Abstract: Nowadays users store increasingly large amounts of data in cloud-based storage services such as Google Drive, Apple iCloud Drive and Microsoft OneDrive. For important data, the user often wants to verify that her data stored over the cloud have not been corrupted or compromised, which we call data retrivability. Simple approaches to this problem tend to be inefficient (e.g., the user could download the entire dataset and verify it locally, which incurs high communication overhead) or ineffective (e.g., the user could download and verify random blocks of the data, which tends to miss small-scale data corruptions). Meanwhile, traditional data authentication methods often burden the cloud service with heavy computations, leading to increased costs for the service. This tutorial introduces to the audience several state-of-the-art solutions for verifying data retrievability. We will overview their main ideas, and compare their efficiency, effectiveness and security guarantees. Additionally, we will discuss several interesting issues and application scenarios that have not been sufficiently addressed by existing methods.

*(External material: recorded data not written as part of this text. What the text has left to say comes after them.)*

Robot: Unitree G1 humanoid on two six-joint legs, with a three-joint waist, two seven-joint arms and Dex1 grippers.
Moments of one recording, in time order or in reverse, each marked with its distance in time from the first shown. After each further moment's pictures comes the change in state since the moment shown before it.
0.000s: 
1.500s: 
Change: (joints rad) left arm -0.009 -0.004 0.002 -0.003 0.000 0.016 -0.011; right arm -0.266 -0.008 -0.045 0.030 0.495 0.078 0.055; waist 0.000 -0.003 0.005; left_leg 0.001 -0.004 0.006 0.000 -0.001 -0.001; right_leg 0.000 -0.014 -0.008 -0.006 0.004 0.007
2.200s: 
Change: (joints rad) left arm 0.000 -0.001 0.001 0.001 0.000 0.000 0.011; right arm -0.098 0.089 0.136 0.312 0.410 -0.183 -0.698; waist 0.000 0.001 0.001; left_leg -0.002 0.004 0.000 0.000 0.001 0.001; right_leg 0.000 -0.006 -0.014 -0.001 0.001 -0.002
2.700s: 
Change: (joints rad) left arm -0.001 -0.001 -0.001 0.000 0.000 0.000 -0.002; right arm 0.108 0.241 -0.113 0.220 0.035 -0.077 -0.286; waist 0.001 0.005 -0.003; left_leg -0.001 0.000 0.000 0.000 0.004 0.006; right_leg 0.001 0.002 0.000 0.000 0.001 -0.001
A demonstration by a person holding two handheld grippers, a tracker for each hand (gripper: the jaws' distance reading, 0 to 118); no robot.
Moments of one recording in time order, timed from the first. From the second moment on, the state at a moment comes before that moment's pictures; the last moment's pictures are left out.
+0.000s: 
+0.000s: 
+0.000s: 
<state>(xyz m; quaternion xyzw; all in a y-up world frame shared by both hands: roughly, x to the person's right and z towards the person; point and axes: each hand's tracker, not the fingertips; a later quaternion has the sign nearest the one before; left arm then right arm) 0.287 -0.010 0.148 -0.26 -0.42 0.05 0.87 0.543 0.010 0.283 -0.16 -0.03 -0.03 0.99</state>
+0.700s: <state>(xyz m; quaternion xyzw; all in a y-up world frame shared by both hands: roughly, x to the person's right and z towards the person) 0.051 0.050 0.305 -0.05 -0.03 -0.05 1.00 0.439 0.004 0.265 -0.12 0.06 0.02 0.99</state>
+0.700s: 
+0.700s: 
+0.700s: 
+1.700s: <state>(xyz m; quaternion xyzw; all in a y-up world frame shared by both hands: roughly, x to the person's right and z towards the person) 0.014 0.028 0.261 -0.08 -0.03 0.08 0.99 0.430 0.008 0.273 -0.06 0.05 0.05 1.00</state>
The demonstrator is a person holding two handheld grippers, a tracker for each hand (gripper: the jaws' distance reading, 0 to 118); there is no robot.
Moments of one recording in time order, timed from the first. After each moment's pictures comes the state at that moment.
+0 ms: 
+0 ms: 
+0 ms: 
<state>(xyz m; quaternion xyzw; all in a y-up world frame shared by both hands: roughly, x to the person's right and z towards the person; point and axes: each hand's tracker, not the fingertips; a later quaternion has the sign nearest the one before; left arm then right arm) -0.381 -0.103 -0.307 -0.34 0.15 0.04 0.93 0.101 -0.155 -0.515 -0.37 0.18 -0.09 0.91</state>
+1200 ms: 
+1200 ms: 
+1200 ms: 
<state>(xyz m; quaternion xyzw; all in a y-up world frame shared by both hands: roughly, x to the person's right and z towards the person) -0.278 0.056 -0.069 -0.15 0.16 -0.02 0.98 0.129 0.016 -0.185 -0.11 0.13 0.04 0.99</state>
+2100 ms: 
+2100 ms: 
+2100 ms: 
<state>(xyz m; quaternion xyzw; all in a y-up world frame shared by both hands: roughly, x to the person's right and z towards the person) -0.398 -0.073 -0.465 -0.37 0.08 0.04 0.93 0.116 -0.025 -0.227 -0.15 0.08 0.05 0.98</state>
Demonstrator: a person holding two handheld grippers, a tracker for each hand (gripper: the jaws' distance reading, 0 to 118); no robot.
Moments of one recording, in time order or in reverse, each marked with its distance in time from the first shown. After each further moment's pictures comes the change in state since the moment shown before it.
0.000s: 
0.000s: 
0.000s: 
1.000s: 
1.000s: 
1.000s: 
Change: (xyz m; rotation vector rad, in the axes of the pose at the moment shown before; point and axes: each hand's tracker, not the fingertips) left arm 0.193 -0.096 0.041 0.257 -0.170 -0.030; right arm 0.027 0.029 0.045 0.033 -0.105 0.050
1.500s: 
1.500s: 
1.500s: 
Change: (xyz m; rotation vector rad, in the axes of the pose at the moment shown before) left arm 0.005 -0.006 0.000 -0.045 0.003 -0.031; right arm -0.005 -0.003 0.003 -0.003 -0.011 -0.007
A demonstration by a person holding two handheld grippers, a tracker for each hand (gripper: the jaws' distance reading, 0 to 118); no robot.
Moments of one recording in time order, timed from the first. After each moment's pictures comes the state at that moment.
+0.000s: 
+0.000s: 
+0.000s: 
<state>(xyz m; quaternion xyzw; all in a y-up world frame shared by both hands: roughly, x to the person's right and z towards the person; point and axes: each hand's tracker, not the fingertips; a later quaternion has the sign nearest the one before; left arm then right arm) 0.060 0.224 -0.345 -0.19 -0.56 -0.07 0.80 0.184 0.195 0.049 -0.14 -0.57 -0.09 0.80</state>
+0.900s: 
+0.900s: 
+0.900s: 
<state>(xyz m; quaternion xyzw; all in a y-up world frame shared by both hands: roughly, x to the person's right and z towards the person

On Repairing Structural Problems In Semi-structured Data

Speaker: Dr. Shanshan Ying, Advanced Digital Sciences Center, Singapore

Abstract: Semi-structured data such as XML are popular for data interchange and storage. However, many XML documents have improper nesting where open- and close-tags are unmatched. Since some semi-structured data (e.g., Latex) have a flexible grammar and since many XML documents lack an accompanying DTD or XSD, we focus on computing a syntactic repair via the edit distance. To solve this problem, we propose a dynamic programming algorithm which takes cubic time. While this algorithm is not scalable, well-formed substrings of the data can be pruned to enable faster computation. Unfortunately, there are still cases where the dynamic program could be very expensive; hence, we give branch-and-bound algorithms based on various combinations of two heuristics, called MinCost and MaxBenefit, that trade off between accuracy and efficiency. Finally, we experimentally demonstrate the performance of these algorithms on real data.